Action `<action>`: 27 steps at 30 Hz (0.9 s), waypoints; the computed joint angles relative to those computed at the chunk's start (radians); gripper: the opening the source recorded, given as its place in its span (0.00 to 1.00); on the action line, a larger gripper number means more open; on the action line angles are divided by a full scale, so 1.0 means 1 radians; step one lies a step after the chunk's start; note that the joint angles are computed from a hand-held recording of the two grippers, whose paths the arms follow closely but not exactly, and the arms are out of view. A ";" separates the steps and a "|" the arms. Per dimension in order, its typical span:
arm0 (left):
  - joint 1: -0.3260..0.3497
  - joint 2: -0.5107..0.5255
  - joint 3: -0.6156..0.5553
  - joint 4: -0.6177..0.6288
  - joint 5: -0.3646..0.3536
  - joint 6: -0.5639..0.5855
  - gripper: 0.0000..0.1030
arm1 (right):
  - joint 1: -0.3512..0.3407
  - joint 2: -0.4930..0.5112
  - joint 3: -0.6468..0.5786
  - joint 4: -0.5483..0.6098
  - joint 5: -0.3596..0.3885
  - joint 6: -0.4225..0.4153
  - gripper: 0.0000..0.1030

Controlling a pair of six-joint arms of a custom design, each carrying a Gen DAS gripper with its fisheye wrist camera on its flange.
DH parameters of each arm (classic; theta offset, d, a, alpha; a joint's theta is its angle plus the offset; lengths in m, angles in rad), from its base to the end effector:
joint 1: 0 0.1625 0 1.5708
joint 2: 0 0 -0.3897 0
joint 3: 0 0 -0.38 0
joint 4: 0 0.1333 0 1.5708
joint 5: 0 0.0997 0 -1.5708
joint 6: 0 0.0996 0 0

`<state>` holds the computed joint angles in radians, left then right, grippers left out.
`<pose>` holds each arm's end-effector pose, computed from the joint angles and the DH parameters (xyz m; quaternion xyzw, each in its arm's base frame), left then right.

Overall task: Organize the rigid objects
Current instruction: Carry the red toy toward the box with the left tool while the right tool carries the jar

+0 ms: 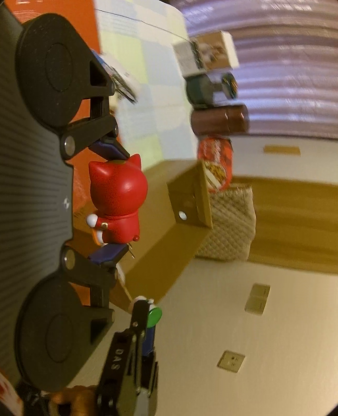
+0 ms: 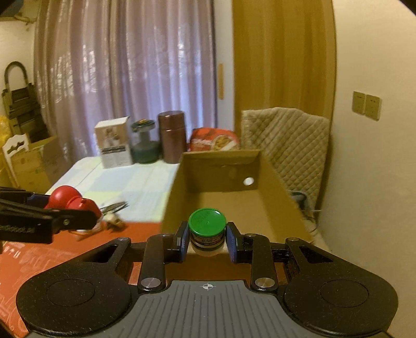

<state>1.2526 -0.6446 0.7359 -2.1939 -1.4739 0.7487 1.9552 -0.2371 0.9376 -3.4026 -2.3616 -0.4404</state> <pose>-0.1227 -0.8294 0.3271 0.4791 0.8363 -0.2464 0.1017 0.3486 -0.6951 0.0695 0.1231 -0.7965 0.4853 0.3389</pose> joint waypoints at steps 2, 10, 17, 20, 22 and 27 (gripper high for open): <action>-0.013 0.025 -0.026 0.014 -0.005 0.013 0.62 | -0.015 -0.023 0.003 0.025 0.002 0.026 0.26; -0.047 0.166 -0.191 0.107 0.018 0.020 0.62 | -0.071 -0.068 0.004 0.096 0.013 0.052 0.26; -0.058 0.288 -0.351 0.188 0.059 0.021 0.62 | -0.110 -0.072 -0.017 0.159 0.041 0.090 0.26; -0.059 0.328 -0.410 0.223 0.066 0.017 0.62 | -0.123 -0.071 -0.028 0.180 0.060 0.103 0.26; -0.059 0.349 -0.441 0.243 0.065 0.017 0.62 | -0.128 -0.069 -0.035 0.190 0.063 0.106 0.26; -0.059 0.401 -0.525 0.286 0.072 0.022 0.62 | -0.139 -0.069 -0.037 0.200 0.065 0.117 0.26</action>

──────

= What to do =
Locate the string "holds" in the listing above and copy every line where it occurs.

= Exercise solution =
`<state>` holds the computed joint angles in radians, left then right, grippers left out.
`<pose>` holds each arm's end-effector pose, computed from the joint angles and the DH parameters (xyz m; quaternion xyzw, each in its arm's base frame), left then right.

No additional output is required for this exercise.